One of the sign carriers instructed us, in broken English, to remember, “You are bus number two.” We were led outside, where we waited for several minutes for shuttle buses to arrive. I heard muttered complaints from several people in the group. “My God, this is so disorganized….I would expect a tour agency to be more efficient…. These people barely speak English.” Personally, I was glad to have been met and to be following behind a person with a sign who spoke both Chinese and English. Again, for some reason, I was in no hurry and was fairly relaxed. I had acquired a vacation attitude. Art always acquires his vacation attitude the minute we pull out of the driveway and head for the Seattle airport, so he was okay with the confusion as well.

Eventually we were herded onto bus number two and started off for Shanghai, about a 40-minute drive from the airport. Our guide’s English name was David. His English was hard for me to understand – he sounded like Kathy, the travel agent. I found that if I stayed quiet and listened carefully, I could make out most of what he was saying. David talked about the new airport and gave a us a general description of Shanghai and some of its history.

The city of Shanghai has a population of 14 million, and today it is as sophisticated and cosmopolitan as Hong Kong. It has a colorful, decadent history, but since World War II it fell into a state of deterioration. It’s only been in the last ten years that the city has been revitalized.
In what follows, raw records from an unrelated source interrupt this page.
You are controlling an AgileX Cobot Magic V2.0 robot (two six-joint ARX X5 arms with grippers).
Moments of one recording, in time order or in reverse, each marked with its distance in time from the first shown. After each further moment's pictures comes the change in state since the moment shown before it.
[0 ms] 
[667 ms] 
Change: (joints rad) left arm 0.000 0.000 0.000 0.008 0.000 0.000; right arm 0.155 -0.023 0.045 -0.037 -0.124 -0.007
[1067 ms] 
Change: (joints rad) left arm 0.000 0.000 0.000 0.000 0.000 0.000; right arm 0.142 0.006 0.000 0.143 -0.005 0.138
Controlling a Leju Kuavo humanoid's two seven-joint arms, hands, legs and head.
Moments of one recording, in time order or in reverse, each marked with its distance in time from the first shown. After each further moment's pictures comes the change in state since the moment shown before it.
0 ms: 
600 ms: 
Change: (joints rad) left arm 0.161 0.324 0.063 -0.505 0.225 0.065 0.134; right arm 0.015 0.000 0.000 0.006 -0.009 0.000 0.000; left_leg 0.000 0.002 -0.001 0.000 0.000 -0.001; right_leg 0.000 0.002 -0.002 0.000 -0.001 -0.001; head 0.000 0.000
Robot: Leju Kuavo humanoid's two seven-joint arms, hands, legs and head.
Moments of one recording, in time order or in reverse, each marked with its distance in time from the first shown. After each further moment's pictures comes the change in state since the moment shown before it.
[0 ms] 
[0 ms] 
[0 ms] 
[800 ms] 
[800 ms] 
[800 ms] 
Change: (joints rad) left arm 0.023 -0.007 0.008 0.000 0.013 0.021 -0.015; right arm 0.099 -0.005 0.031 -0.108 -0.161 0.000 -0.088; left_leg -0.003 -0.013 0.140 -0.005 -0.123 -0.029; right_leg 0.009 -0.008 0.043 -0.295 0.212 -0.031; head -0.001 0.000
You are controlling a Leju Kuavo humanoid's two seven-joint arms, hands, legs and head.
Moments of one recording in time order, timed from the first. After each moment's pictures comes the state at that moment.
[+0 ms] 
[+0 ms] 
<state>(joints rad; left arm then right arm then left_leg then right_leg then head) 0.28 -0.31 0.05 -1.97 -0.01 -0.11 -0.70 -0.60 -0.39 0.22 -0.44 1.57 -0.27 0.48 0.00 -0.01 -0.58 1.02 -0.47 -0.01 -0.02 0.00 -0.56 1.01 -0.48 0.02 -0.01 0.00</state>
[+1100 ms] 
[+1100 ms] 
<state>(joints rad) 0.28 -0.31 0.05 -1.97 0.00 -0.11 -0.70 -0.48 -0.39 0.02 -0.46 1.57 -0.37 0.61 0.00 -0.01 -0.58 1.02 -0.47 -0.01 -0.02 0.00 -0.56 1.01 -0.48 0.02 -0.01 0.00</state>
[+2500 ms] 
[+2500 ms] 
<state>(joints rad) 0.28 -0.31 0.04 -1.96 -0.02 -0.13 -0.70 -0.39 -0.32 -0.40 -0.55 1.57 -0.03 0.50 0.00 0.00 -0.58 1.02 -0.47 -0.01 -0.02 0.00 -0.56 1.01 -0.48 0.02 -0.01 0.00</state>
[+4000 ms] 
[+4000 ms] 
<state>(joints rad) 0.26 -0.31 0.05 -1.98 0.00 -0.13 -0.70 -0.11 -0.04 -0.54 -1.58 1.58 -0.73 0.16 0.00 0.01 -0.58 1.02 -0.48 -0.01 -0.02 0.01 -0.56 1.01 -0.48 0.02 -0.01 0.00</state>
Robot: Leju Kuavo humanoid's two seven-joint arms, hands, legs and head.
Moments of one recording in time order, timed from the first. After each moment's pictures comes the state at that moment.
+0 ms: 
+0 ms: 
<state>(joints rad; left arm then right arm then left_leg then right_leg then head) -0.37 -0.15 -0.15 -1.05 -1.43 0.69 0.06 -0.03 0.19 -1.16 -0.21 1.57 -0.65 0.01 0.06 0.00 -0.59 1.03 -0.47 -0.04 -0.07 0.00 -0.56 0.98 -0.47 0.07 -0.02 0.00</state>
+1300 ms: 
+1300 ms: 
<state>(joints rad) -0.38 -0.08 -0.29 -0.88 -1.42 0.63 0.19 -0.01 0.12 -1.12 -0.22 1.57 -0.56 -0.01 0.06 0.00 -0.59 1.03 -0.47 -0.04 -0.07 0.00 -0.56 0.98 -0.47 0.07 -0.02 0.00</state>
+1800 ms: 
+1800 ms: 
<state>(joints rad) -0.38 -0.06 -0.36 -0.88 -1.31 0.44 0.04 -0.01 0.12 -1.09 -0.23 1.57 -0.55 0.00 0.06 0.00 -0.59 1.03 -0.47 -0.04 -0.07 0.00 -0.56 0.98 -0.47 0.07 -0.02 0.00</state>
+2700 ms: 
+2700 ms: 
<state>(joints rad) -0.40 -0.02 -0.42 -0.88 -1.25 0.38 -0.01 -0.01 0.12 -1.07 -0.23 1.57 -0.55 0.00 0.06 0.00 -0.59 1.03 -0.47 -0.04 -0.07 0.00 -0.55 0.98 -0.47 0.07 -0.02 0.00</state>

One of my reference books says:

Since 1992 the city has experienced a frenzy of activity reminiscent of the heady speculative years of the 1930s, when the “Paris of the East” came of age. Shanghai is again in the throes of a physical, economic and social revolution destined to restore the city’s former status as an international centre of trade, finance and culture.
We drove through the city at night. The neon lights were impressive, as was the traffic. Buses and autos competed for road space, honking and moving aggressively from lane to lane. By this time I was so tired I wasn’t worried about our bus having an accident. The old phrase, “If it’s my time, it’s my time” came to mind again.

We arrived, finally at the Shanghai Hotel. One of my reference books describes this hotel as follows:
551 rooms….Operated by the Shanghai Tourism Bureau, this is a hotel which has to make little effort in order to compete for business. Tour groups are its specialty. Centrally located.
In other words, a government-run hotel.

So here we are, dozens of exhausted Americans, most of them well over 60, accompanied by their Chinese tour guide, converging on the desk of the hotel at nearly 10pm. Naturally, a few of the group members had reservations for the next night rather than the current one. They were, of course, denied a room.

The outcome was a display of American temper, threats and loud insults to the desk staff. One woman in particular, a heavyset Californian, was particularly belligerent. In a strident voice she commented on the inefficiency of the hotel, the travel agency and the Chinese in general. She compared the chaotic scene to other, more sophisticated places she had been around the world, and Shanghai definitely came out on the short end of it. Meanwhile, most of the rest of us waited patiently to register. And, of course, the tour guide did some fast talking and got the complainer a room – without receiving thanks or gratitude.

As he did his work, another tour member informed the group loudly that she had stayed in this hotel before and it was “a dump – I’ve stayed in other three-star hotels in this city and they were lovely.”

Sometimes I’m grateful to work in a cubicle!

Our room was on the 16th floor, a nonsmoking floor. It was a little worn but it was clean and the beds were firm and comfortable. That was all we needed. We were asleep within ten minutes of arriving in our room.